**Task description**
The records sit below this line. Repeat all of them exactly.

**Data excerpts**

--------------------------------

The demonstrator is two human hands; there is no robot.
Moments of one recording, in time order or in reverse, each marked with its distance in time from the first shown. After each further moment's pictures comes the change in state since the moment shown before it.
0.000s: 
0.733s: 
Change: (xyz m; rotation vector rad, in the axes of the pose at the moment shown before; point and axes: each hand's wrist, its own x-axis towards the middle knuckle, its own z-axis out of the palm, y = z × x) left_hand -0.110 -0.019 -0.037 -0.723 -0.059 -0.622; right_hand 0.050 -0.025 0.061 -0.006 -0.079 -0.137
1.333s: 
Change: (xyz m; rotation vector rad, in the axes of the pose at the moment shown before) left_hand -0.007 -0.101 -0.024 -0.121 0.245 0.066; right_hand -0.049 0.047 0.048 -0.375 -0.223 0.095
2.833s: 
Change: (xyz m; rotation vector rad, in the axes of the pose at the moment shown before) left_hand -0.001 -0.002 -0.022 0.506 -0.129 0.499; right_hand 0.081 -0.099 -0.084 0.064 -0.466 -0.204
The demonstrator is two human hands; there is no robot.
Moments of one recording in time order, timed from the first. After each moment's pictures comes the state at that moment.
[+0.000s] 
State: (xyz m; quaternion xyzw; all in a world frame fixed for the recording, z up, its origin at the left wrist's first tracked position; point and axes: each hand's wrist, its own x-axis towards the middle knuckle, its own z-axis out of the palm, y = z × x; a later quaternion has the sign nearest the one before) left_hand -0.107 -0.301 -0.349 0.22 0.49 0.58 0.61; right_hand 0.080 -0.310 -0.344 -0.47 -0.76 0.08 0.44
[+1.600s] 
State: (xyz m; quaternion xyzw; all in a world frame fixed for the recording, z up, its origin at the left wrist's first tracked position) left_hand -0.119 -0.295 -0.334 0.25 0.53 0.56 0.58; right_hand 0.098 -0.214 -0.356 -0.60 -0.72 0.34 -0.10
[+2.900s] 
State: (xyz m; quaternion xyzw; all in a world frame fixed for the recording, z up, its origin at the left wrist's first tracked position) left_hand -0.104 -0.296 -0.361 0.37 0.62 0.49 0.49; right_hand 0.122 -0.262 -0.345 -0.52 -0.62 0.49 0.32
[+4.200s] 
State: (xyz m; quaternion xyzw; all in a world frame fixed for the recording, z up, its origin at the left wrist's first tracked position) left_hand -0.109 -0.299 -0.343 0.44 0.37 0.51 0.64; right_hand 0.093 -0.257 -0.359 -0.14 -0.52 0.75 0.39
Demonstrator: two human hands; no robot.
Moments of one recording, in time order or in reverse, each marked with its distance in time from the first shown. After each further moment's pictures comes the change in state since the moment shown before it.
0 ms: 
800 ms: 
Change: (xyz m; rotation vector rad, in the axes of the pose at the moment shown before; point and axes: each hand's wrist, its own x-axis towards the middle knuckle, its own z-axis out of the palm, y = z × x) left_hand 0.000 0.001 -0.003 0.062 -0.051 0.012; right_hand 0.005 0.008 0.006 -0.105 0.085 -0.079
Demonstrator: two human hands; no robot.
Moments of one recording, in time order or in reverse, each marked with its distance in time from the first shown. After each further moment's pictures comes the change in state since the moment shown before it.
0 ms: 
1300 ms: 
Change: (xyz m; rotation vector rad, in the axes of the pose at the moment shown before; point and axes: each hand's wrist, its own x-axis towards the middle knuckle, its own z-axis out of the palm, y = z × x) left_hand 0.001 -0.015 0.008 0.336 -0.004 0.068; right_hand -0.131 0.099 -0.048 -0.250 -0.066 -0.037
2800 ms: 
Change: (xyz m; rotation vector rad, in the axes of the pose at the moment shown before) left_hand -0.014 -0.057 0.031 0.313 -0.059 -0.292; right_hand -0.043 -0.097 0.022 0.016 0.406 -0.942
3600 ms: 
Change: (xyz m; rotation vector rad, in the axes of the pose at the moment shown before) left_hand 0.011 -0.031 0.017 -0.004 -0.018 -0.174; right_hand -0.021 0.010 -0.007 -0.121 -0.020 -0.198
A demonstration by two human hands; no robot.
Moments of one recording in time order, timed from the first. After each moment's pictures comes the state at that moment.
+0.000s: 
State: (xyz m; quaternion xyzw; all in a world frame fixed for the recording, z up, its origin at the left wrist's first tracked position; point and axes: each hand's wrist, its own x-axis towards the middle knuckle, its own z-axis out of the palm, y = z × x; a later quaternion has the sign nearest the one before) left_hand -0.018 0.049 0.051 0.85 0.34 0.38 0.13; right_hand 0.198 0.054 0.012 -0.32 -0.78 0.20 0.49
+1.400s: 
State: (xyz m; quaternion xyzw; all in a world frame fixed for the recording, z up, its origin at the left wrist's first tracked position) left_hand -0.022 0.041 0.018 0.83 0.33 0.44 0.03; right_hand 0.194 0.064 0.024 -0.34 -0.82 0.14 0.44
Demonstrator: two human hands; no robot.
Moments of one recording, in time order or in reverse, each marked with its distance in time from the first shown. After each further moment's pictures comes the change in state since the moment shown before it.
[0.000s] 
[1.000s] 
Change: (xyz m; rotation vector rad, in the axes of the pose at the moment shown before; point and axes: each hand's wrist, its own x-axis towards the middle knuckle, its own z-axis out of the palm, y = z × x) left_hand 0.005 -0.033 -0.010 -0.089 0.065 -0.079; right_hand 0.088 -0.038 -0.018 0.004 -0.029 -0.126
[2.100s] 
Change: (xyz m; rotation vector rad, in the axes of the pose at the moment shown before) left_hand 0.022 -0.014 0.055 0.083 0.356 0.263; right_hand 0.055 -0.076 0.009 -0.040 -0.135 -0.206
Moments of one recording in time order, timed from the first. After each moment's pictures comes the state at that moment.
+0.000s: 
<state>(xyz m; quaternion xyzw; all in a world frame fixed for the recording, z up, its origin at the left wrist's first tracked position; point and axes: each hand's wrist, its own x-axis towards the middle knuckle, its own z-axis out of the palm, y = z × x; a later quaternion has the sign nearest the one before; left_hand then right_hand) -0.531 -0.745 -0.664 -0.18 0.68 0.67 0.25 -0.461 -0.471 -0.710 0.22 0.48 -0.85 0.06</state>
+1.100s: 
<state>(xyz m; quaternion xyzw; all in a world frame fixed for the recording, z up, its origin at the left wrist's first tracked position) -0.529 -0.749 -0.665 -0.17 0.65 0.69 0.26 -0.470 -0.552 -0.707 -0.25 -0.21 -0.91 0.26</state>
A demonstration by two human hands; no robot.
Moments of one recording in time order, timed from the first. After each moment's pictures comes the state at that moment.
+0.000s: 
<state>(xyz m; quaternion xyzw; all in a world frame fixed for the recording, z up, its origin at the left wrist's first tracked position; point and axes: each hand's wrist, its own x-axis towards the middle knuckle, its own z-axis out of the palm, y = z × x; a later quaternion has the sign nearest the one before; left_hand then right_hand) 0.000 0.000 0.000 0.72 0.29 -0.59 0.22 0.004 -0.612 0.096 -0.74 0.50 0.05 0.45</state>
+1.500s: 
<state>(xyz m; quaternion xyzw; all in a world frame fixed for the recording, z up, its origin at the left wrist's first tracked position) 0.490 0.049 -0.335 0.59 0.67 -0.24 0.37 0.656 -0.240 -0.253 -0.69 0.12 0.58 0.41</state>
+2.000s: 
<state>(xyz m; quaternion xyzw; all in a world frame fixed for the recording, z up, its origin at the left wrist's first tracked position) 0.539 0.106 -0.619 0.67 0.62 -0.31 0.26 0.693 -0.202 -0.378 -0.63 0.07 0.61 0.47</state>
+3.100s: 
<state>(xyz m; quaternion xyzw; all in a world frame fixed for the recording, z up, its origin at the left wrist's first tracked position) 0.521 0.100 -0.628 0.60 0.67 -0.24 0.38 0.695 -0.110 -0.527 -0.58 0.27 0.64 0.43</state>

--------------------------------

**Response for this exercise**
The demonstrator is two human hands; there is no robot.
Moments of one recording, in time order or in reverse, each marked with its distance in time from the first shown. After each further moment's pictures comes the change in state since the moment shown before it.
0.000s: 
0.733s: 
Change: (xyz m; rotation vector rad, in the axes of the pose at the moment shown before; point and axes: each hand's wrist, its own x-axis towards the middle knuckle, its own z-axis out of the palm, y = z × x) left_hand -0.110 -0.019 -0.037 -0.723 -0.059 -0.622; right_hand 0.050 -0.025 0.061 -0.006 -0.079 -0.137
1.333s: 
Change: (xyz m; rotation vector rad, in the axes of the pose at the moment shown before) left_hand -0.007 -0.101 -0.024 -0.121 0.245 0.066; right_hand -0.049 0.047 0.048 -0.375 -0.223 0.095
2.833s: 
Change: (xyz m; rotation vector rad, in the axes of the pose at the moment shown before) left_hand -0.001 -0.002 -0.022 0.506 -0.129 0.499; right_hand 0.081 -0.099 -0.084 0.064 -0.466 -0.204
The demonstrator is two human hands; there is no robot.
Moments of one recording in time order, timed from the first. After each moment's pictures comes the state at that moment.
[+0.000s] 
State: (xyz m; quaternion xyzw; all in a world frame fixed for the recording, z up, its origin at the left wrist's first tracked position; point and axes: each hand's wrist, its own x-axis towards the middle knuckle, its own z-axis out of the palm, y = z × x; a later quaternion has the sign nearest the one before) left_hand -0.107 -0.301 -0.349 0.22 0.49 0.58 0.61; right_hand 0.080 -0.310 -0.344 -0.47 -0.76 0.08 0.44
[+1.600s] 
State: (xyz m; quaternion xyzw; all in a world frame fixed for the recording, z up, its origin at the left wrist's first tracked position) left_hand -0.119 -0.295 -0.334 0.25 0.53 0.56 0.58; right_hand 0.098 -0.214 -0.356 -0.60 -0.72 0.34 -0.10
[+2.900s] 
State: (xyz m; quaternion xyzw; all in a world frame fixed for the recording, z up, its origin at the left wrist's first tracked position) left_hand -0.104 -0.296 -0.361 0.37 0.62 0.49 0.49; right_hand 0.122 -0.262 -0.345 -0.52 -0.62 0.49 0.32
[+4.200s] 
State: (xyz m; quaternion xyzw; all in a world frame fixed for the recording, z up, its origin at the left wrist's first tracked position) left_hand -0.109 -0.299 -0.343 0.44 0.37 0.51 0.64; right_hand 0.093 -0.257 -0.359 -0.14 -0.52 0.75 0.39
Demonstrator: two human hands; no robot.
Moments of one recording, in time order or in reverse, each marked with its distance in time from the first shown. After each further moment's pictures comes the change in state since the moment shown before it.
0 ms: 
800 ms: 
Change: (xyz m; rotation vector rad, in the axes of the pose at the moment shown before; point and axes: each hand's wrist, its own x-axis towards the middle knuckle, its own z-axis out of the palm, y = z × x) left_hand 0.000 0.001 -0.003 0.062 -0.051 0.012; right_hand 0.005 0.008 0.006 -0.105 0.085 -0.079
Demonstrator: two human hands; no robot.
Moments of one recording, in time order or in reverse, each marked with its distance in time from the first shown. After each further moment's pictures comes the change in state since the moment shown before it.
0 ms: 
1300 ms: 
Change: (xyz m; rotation vector rad, in the axes of the pose at the moment shown before; point and axes: each hand's wrist, its own x-axis towards the middle knuckle, its own z-axis out of the palm, y = z × x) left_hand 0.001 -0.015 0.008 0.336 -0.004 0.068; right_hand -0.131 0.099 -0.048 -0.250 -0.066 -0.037
2800 ms: 
Change: (xyz m; rotation vector rad, in the axes of the pose at the moment shown before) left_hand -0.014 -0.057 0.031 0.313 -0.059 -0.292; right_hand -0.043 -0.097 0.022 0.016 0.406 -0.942
3600 ms: 
Change: (xyz m; rotation vector rad, in the axes of the pose at the moment shown before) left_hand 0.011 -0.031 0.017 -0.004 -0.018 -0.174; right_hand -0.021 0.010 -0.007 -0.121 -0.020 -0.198
A demonstration by two human hands; no robot.
Moments of one recording in time order, timed from the first. After each moment's pictures comes the state at that moment.
+0.000s: 
State: (xyz m; quaternion xyzw; all in a world frame fixed for the recording, z up, its origin at the left wrist's first tracked position; point and axes: each hand's wrist, its own x-axis towards the middle knuckle, its own z-axis out of the palm, y = z × x; a later quaternion has the sign nearest the one before) left_hand -0.018 0.049 0.051 0.85 0.34 0.38 0.13; right_hand 0.198 0.054 0.012 -0.32 -0.78 0.20 0.49
+1.400s: 
State: (xyz m; quaternion xyzw; all in a world frame fixed for the recording, z up, its origin at the left wrist's first tracked position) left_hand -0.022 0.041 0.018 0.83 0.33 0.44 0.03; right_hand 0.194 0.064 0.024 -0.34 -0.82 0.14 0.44
Demonstrator: two human hands; no robot.
Moments of one recording, in time order or in reverse, each marked with its distance in time from the first shown. After each further moment's pictures comes the change in state since the moment shown before it.
[0.000s] 
[1.000s] 
Change: (xyz m; rotation vector rad, in the axes of the pose at the moment shown before; point and axes: each hand's wrist, its own x-axis towards the middle knuckle, its own z-axis out of the palm, y = z × x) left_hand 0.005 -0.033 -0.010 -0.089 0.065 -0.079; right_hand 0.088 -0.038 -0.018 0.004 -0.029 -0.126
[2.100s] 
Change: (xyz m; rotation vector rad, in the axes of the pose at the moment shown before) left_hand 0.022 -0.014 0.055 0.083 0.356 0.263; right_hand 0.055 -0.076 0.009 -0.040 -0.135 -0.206
Moments of one recording in time order, timed from the first. After each moment's pictures comes the state at that moment.
+0.000s: 
<state>(xyz m; quaternion xyzw; all in a world frame fixed for the recording, z up, its origin at the left wrist's first tracked position; point and axes: each hand's wrist, its own x-axis towards the middle knuckle, its own z-axis out of the palm, y = z × x; a later quaternion has the sign nearest the one before; left_hand then right_hand) -0.531 -0.745 -0.664 -0.18 0.68 0.67 0.25 -0.461 -0.471 -0.710 0.22 0.48 -0.85 0.06</state>
+1.100s: 
<state>(xyz m; quaternion xyzw; all in a world frame fixed for the recording, z up, its origin at the left wrist's first tracked position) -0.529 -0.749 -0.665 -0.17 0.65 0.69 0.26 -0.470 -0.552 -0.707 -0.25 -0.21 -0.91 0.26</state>
A demonstration by two human hands; no robot.
Moments of one recording in time order, timed from the first. After each moment's pictures comes the state at that moment.
+0.000s: 
<state>(xyz m; quaternion xyzw; all in a world frame fixed for the recording, z up, its origin at the left wrist's first tracked position; point and axes: each hand's wrist, its own x-axis towards the middle knuckle, its own z-axis out of the palm, y = z × x; a later quaternion has the sign nearest the one before; left_hand then right_hand) 0.000 0.000 0.000 0.72 0.29 -0.59 0.22 0.004 -0.612 0.096 -0.74 0.50 0.05 0.45</state>
+1.500s: 
<state>(xyz m; quaternion xyzw; all in a world frame fixed for the recording, z up, its origin at the left wrist's first tracked position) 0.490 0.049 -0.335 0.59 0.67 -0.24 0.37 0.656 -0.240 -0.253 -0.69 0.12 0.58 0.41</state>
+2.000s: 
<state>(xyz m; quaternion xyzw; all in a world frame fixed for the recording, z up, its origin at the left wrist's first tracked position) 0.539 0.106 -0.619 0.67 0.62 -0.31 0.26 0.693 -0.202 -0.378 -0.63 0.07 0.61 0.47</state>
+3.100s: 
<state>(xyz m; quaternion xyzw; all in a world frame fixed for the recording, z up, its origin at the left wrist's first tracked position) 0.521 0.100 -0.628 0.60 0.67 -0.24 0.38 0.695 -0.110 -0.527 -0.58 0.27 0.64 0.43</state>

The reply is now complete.